• _WORK ORDER_: Please work out how many lines in the entries contain "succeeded", then give that number with nothing added.

### GIVEN RECORDS

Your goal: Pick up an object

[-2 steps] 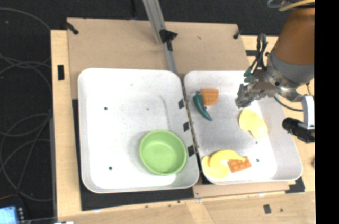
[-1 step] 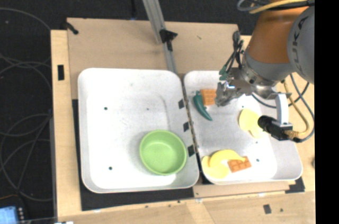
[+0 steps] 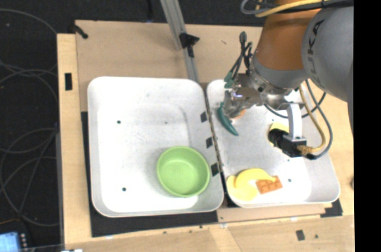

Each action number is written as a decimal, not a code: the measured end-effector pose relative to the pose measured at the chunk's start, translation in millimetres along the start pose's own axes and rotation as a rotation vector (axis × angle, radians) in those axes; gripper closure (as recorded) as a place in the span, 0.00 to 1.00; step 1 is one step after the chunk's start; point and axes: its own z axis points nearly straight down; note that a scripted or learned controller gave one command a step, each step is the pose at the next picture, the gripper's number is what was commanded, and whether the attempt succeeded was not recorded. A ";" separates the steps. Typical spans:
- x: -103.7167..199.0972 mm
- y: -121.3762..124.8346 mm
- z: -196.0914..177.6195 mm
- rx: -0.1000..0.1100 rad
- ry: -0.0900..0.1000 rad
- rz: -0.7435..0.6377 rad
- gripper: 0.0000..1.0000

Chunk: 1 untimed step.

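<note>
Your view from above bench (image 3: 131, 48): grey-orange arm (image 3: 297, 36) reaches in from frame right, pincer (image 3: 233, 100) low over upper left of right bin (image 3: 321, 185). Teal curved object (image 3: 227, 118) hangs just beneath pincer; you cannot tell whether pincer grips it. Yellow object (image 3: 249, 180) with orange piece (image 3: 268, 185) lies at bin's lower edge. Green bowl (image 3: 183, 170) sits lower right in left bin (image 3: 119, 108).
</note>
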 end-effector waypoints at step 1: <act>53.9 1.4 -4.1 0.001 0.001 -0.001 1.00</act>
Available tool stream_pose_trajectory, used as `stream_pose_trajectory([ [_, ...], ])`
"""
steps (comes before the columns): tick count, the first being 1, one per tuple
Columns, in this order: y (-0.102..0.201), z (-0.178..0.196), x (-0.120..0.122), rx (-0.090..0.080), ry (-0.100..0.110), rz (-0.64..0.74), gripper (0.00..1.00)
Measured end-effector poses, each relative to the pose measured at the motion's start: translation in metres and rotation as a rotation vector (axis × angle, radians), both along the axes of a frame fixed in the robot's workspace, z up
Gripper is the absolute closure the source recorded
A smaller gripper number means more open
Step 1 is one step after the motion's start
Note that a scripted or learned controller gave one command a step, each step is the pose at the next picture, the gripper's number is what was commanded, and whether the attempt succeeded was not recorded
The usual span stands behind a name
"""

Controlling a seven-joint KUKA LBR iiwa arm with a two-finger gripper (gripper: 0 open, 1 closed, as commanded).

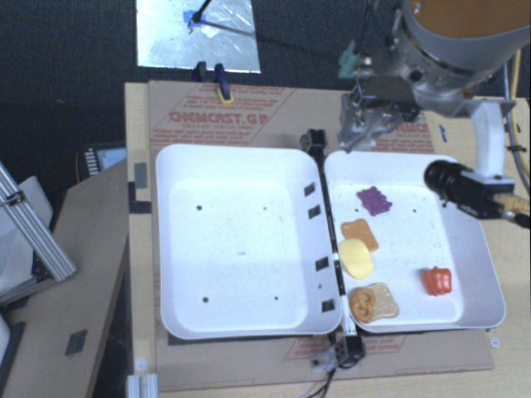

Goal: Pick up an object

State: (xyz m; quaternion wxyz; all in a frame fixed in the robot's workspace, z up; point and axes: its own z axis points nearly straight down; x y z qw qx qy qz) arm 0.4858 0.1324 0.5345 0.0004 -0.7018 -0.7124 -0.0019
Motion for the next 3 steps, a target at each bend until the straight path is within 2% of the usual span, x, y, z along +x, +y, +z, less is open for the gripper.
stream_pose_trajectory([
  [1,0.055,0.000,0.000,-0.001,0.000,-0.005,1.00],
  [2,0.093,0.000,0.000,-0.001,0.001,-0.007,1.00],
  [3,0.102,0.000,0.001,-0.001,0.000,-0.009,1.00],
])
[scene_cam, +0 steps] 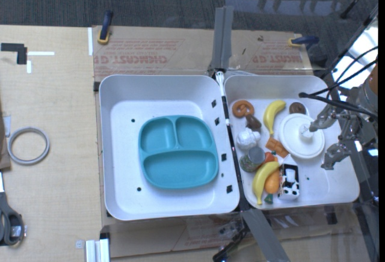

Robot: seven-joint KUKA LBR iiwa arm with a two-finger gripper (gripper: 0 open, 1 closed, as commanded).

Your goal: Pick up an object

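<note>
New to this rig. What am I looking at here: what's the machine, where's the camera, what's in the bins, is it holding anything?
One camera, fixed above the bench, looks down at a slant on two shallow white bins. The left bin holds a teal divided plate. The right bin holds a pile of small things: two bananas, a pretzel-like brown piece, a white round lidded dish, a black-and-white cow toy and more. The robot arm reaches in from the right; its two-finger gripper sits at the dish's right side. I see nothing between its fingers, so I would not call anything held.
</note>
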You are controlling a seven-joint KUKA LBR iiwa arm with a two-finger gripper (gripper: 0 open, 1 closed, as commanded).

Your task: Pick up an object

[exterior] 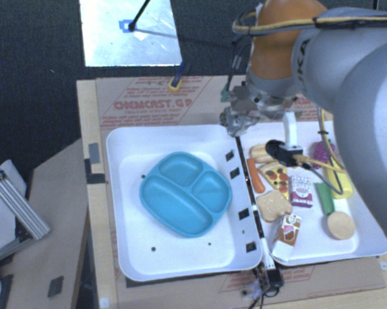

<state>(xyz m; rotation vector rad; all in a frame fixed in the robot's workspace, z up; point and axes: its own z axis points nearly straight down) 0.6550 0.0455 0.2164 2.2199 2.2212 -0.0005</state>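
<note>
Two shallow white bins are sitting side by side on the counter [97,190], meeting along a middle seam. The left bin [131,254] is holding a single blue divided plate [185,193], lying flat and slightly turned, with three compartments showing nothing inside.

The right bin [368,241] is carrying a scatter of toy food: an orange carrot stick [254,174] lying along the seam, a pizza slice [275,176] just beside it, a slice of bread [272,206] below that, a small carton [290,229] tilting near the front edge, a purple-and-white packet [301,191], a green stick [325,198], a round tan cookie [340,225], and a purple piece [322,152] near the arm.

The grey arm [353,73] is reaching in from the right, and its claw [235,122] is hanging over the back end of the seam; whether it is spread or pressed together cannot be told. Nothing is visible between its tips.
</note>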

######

• _TASK OUTPUT_: 2